Look below for lines that hold the string "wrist" and copy each one.
*** Opening Supplied material ***
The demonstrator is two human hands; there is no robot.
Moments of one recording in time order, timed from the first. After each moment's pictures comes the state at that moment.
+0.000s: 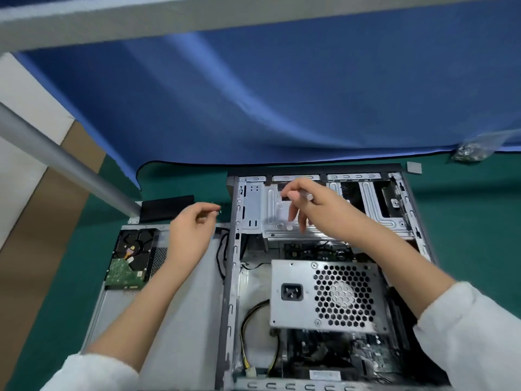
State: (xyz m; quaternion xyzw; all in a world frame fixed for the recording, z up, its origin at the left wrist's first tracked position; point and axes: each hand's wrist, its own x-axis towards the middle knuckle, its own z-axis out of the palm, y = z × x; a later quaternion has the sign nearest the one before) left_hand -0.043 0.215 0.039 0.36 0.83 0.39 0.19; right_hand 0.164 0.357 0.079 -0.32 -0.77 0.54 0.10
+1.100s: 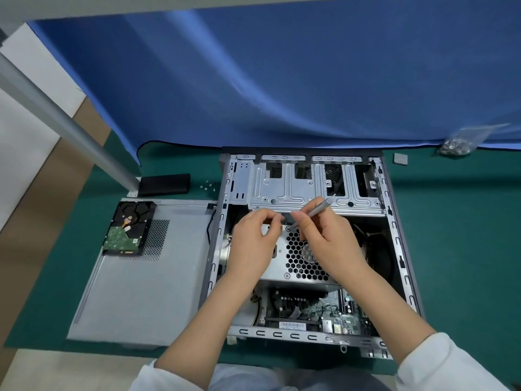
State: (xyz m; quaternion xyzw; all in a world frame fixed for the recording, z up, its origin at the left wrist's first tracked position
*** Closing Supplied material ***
Exercise output =>
State: (xyz m; quaternion xyzw; all in a world frame fixed for the recording, z up, its origin at the left wrist's first tracked position; point and axes: each hand's wrist, its own x-axis towards the middle knuckle, its own z-axis out of the palm, y = z × x; a later quaternion has the sign nearest the one before) left_hand -0.043 0.215 0.039 0.36 0.83 0.39 0.19; right_hand 0.164 0.357 0.079 -0.32 -0.77 0.54 0.10
State: (xyz m; quaternion xyzw; all in a world frame fixed for the recording, z up, its origin at the left wrist's first tracked position

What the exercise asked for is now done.